Here is a not so typical example of how a data breach can play out in the real world, but one you need to be aware of. This is an account of happened to Heartland Payment System, a Payment Process Provider (NYSE: HPY). In 2008, Heartland Payment Systems was alerted to suspicious account activity related to their customers from their partners Visa and MasterCard. Heartland conducted an all out investigation and were horrified to discover that they were unaware that a packet sniffer had been surreptitiously installed on their network.
At the time of this discovery, Heartland’s stock was trading at $25. per share, with 36.83m outstanding shares. As the full extent of the data breach came to light, Wall St. punished the stock. Over the ensuing months, the stock hit a low of just under $5 per share. That’s over and 80% drop in value or approximately $736 million. In addition to the massive drop in market cap, Heartland was forced to pay substantial fines, and spent vast sums on consultants and both software and hardware to harden their network. Overall,according to news articles, the Data Breach cost Heartland $140 million in fines and other hard dollar costs.
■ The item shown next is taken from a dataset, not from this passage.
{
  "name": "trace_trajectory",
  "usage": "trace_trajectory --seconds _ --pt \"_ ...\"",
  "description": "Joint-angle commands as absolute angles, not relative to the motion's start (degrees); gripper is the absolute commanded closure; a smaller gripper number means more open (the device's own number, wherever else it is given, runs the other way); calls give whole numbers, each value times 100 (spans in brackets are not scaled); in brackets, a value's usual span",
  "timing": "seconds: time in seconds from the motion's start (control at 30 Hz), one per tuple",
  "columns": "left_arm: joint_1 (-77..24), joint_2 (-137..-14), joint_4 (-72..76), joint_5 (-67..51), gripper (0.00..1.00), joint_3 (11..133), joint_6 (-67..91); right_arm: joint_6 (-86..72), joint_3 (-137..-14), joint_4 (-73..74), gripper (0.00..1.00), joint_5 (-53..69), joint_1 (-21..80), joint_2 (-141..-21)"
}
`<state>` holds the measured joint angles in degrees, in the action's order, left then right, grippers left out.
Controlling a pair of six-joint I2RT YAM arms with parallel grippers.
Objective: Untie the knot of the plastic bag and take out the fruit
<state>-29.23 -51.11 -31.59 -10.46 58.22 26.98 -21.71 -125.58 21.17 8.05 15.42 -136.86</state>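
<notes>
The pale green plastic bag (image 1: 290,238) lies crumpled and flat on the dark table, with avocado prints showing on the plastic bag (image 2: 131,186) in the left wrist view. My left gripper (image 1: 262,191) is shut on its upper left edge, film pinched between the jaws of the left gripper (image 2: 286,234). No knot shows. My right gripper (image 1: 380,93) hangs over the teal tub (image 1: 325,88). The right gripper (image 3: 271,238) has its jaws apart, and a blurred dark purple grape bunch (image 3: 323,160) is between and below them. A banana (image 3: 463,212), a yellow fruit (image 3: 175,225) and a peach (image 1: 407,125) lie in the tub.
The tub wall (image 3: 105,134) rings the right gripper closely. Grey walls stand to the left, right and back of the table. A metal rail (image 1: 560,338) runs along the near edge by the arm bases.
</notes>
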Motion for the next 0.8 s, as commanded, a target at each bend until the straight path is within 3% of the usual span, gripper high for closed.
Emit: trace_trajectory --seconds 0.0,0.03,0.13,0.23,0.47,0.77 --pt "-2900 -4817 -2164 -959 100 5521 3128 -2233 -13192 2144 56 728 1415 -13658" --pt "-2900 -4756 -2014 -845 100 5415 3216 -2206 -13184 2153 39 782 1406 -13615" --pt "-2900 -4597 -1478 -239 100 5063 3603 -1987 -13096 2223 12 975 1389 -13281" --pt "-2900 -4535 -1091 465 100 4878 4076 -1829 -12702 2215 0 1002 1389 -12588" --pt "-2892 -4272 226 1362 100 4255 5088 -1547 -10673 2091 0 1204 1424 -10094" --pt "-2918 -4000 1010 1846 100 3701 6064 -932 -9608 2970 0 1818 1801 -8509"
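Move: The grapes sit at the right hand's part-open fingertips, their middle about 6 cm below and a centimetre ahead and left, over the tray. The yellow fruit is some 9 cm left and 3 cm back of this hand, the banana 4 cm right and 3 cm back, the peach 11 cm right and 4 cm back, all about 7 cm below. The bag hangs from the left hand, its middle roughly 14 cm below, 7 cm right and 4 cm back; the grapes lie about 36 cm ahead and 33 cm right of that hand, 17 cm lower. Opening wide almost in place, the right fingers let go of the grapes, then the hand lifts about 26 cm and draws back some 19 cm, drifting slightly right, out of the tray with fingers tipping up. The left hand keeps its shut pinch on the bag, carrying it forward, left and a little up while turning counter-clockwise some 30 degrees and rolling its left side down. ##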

What truly shocked everyone was the sheer magnitude of the breach – some 130 million credit card accounts were stolen. This single data breach could have put Heartland out of business. It’s taken years, but thanks to some shrewd crisis management, Heartland has regained customer trust, and thankfully, the stock is doing better than ever – trading at $44.47 per share as of this writing.
Heartland’s troubles could have been greatly minimized if they had an early warning system alerting them to network anomalies. Much like a smoke alarm alerts us to fire, monitoring inbound requests and outbound responses with Splunk would have alerted and directed management to suspicious network activity which could quickly have been rooted out quickly.
To use an analogy – A tiny fire quickly extinguished causes little damage, but if you aren’t aware, that same small fire can become a raging inferno and take down your business.
Public service announcement – Remember to check the batteries in your smoke detectors on your birthday.